§ What you need to do: For this exercise, return exactly the lines of the material below that begin at the one with "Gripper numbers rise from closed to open" and stop after the one with "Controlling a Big".

====================

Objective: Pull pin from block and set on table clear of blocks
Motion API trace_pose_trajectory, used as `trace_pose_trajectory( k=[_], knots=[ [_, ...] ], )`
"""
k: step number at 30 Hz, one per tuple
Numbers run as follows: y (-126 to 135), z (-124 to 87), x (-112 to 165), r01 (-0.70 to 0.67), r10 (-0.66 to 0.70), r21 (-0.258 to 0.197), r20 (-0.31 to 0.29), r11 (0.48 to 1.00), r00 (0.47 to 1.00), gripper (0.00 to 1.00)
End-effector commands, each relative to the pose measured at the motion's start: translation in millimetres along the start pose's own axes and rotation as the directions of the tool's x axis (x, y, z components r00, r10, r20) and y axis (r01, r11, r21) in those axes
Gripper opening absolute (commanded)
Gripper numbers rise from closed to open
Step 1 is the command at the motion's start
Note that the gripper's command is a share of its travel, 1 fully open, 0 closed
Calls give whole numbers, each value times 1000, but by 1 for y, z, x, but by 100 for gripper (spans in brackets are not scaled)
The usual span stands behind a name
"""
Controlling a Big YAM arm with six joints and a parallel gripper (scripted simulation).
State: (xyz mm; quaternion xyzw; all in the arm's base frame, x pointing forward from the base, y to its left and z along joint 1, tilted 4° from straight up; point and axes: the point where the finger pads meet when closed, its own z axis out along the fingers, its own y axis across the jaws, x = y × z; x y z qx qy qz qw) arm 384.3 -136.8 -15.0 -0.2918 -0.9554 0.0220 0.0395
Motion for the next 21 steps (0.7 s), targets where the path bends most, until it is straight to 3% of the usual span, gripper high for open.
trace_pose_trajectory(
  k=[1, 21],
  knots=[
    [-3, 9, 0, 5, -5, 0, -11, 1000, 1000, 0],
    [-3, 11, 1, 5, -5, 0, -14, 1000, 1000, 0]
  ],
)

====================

§ Exercise answer:
Gripper numbers rise from closed to open
Step 1 is the command at the motion's start
Note that the gripper's command is a share of its travel, 1 fully open, 0 closed
Calls give whole numbers, each value times 1000, but by 1 for y, z, x, but by 100 for gripper (spans in brackets are not scaled)
The usual span stands behind a name
"""
Controlling a Big YAM arm with six joints and a parallel gripper (scripted simulation).

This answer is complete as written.